How to eat healthy cholesterol
High cholesterol can affect anyone, regardless of gender, ethnicity or age, although family history is a big factor. For most people, it’s lifestyle factors, such as smoking or high alcohol intake, poor eating habits and lack of exercise that can cause the problem. However, there are easy changes we can make to our diets that will help keep our cholesterol levels healthy.
Fill up on fish: Oil-rich fish is a great source of omega-3 fats, which help maintain normal triglyceride levels. Salmon, mackerel and pilchards are rich in omega-3s. Tinned fish, such as tuna and sardines, is as beneficial as fresh. Just watch the salt levels.
Cut down on saturates: Dairy products and red meat can contain a lot of saturated fat, which is linked to increased LDL cholesterol. The same is true of foods such as cakes and biscuits. Choose lean meat, switch to low-fat dairy and cut right down on cakes, biscuits, puddings, pastries, chips and crisps.
Take your pulses: Beans, chickpeas and lentils are rich in soluble fibre, which helps reduce the amount of cholesterol absorbed into the blood. A recent study revealed eating 130g pulses a day can cut LDL cholesterol by 5%.
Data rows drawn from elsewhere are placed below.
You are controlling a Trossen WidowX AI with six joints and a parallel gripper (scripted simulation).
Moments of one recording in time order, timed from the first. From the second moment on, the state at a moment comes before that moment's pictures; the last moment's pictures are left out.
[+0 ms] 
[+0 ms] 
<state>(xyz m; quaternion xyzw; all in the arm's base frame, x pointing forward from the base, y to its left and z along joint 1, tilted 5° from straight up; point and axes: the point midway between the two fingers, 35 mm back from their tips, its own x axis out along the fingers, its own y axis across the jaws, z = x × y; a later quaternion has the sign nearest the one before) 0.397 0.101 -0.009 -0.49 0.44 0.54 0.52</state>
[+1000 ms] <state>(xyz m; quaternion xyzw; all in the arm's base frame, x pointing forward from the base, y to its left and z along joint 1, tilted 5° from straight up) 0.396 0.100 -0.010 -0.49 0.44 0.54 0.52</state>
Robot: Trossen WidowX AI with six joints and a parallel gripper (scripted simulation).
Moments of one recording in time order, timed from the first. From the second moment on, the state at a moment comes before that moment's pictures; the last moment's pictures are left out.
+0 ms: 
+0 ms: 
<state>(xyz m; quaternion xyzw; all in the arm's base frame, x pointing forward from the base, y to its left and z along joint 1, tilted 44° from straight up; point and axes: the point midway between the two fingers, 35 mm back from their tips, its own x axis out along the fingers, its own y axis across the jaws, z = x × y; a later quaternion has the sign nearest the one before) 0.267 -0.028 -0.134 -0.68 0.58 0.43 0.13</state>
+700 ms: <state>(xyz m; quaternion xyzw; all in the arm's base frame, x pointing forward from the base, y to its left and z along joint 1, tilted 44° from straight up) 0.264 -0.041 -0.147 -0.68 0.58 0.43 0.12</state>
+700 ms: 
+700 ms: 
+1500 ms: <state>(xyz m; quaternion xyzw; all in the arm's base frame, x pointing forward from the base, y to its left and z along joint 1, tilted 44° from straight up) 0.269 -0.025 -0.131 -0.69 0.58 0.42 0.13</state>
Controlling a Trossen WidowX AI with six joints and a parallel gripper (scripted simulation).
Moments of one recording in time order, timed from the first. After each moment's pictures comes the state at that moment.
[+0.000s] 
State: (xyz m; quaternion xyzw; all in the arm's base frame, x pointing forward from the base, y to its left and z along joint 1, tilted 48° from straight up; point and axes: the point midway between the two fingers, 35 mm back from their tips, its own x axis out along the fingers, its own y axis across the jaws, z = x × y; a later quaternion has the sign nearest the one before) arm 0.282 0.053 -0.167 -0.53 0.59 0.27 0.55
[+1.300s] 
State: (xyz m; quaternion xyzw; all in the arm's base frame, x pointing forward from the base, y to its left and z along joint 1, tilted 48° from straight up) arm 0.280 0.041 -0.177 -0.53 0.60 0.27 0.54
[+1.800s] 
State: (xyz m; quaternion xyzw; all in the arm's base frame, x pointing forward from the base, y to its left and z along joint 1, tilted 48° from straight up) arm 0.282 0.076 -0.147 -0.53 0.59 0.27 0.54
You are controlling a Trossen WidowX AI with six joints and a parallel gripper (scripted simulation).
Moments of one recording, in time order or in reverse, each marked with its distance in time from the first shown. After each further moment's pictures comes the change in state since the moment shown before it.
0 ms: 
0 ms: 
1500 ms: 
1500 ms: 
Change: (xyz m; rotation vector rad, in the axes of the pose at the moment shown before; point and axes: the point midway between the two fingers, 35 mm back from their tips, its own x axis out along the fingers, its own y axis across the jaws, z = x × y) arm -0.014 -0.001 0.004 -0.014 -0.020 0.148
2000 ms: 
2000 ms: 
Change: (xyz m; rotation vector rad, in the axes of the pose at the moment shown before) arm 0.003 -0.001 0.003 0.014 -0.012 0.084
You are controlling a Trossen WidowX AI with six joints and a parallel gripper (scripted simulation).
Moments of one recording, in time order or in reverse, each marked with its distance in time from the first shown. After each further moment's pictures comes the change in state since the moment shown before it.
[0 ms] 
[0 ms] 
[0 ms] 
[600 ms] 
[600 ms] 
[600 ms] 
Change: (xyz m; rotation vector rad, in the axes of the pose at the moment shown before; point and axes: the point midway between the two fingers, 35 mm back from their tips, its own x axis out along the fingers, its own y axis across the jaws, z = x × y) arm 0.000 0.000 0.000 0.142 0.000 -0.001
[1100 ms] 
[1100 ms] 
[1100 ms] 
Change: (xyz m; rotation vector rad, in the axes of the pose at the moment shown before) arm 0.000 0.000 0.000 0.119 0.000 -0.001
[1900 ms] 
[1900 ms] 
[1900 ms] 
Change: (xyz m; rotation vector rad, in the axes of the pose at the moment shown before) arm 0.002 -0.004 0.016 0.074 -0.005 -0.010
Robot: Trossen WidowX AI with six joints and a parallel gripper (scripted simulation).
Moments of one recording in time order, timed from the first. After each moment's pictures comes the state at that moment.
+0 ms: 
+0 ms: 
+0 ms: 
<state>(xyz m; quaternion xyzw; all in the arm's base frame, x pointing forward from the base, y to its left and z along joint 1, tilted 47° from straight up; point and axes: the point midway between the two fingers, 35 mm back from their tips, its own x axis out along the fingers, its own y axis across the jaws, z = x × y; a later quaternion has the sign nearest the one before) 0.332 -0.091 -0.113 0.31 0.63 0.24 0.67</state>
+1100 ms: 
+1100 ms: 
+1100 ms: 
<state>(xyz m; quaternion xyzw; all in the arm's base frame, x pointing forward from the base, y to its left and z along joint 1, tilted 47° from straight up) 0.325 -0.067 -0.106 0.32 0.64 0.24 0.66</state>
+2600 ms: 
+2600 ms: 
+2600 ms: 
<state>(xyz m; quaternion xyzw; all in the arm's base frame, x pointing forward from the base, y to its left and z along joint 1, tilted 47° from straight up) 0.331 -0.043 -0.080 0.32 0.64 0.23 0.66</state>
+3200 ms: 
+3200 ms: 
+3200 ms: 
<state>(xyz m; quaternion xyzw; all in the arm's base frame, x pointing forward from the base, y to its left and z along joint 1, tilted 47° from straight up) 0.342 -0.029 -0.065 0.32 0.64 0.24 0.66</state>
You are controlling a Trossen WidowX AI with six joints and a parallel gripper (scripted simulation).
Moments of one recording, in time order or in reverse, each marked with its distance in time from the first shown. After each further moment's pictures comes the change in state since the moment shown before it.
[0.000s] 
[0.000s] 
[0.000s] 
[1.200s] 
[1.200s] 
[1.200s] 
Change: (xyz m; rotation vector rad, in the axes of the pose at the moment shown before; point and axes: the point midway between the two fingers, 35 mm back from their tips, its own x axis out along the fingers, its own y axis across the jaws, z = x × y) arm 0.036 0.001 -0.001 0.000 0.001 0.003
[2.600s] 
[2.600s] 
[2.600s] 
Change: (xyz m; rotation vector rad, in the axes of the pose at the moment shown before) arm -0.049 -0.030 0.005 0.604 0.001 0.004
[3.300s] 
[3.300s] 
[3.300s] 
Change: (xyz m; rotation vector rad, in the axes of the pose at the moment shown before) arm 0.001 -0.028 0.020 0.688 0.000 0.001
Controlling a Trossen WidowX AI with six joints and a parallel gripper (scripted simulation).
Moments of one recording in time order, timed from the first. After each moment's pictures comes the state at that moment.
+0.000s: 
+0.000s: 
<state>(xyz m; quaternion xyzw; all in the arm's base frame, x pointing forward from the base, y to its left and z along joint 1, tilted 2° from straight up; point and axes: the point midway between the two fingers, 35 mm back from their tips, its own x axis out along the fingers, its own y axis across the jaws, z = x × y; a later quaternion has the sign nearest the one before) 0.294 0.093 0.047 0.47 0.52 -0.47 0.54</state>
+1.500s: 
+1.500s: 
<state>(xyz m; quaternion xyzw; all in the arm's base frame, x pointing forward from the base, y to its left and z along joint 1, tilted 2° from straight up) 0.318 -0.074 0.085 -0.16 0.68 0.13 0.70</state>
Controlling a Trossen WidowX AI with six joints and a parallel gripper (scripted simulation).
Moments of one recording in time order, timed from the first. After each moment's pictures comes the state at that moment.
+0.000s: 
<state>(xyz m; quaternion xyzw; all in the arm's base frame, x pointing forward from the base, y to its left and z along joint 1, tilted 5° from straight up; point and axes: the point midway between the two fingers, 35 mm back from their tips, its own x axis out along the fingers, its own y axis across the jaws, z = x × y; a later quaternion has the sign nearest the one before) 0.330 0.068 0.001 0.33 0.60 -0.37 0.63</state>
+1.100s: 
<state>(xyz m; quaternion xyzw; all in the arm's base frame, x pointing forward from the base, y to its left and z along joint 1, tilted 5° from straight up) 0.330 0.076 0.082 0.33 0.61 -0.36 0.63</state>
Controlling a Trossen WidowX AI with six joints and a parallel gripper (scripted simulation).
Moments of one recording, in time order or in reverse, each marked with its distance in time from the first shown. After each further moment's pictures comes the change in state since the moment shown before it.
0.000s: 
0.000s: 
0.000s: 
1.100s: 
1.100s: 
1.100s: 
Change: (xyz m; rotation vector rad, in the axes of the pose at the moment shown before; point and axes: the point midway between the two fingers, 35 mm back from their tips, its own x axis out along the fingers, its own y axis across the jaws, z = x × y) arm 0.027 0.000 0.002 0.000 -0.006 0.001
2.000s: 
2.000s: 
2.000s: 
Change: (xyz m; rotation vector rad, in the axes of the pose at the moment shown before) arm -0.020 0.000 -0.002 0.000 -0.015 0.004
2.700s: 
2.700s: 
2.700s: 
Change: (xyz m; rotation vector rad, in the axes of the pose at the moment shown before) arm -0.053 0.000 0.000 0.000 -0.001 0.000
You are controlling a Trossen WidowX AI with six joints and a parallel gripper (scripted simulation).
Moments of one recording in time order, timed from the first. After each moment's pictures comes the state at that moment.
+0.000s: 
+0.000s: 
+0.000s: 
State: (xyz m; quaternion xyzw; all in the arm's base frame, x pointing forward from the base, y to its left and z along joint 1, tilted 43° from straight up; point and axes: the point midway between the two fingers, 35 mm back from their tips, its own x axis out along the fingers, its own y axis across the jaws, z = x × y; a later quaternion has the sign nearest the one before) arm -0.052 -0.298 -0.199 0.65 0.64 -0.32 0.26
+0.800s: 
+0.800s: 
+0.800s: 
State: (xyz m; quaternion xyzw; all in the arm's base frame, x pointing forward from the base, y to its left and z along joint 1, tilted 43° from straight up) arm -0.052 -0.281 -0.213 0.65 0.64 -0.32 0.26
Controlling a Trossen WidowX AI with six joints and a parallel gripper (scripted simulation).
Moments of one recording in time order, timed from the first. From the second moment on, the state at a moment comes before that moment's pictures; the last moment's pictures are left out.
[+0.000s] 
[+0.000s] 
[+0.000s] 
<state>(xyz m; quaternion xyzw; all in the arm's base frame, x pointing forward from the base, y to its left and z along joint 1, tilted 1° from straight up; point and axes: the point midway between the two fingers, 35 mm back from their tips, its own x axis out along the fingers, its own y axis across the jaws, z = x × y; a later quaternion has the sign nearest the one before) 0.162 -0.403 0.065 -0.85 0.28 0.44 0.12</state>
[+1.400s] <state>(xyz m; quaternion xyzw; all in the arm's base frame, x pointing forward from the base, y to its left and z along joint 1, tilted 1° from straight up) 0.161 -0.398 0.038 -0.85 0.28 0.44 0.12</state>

Watch the booze: Alcohol causes weight gain, which is linked to high cholesterol and raised triglyceride levels. While headlines say red wine may be good for you, scientists agree having too much is bad for health.
Have a brew: Tea contains compounds called catechins, which research suggests may lower cholesterol absorption. All varieties of tea, especially green tea, contains high levels of catechins as well as antioxidants.